Source data »
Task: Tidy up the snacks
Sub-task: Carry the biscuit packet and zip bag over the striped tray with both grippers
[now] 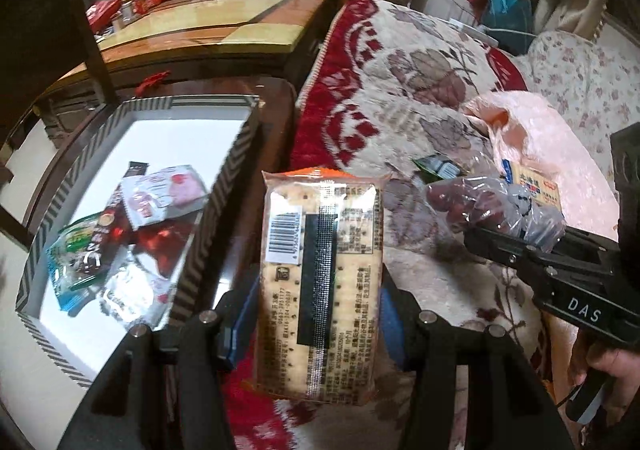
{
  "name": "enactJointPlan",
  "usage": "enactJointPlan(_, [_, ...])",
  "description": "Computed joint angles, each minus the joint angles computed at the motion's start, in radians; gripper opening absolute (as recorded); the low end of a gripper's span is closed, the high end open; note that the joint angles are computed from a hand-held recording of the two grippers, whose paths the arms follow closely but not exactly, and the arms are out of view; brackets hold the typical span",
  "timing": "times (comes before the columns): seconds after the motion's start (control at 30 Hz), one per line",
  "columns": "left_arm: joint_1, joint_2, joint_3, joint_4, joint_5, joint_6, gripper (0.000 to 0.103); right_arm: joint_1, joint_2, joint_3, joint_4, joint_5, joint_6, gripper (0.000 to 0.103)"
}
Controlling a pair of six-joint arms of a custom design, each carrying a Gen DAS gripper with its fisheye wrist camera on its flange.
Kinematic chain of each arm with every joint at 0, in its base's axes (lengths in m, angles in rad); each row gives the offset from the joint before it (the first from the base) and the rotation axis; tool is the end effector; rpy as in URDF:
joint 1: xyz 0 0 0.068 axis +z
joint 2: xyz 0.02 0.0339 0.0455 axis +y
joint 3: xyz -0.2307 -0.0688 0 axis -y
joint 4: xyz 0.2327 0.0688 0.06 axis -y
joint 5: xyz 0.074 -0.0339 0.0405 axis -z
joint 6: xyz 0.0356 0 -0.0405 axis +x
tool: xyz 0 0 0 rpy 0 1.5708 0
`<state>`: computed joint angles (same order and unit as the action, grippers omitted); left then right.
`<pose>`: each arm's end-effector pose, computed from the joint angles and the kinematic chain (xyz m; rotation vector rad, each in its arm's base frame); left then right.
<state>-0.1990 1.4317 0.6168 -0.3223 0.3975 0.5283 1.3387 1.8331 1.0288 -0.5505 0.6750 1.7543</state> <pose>0.2288 -0.0602 0.1169 1.0408 2.4080 -0.4261 0.0921 0.2929 0.1109 0.5971 2.3797 0.2448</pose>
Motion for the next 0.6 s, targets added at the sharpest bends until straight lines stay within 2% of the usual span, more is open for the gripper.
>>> enactJointPlan(0.6, [0.156,0.103,0.106,-0.019,0.045,0.032,0.056,-0.086,0.105,0.181,0.014,-0.071,-0.211,0.031])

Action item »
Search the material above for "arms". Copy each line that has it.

Exercise solution »
  "description": "Computed joint angles, each minus the joint angles computed at the motion's start, in radians; gripper opening absolute (as recorded); the low end of a gripper's span is closed, the high end open; note that the joint angles are computed from a hand-held recording of the two grippers, whose paths the arms follow closely but not exactly, and the arms are out of view; brackets hold the typical span",
Controlling a pair of six-joint arms of a custom design, each carrying a Gen DAS gripper with its fisheye wrist camera on its flange.

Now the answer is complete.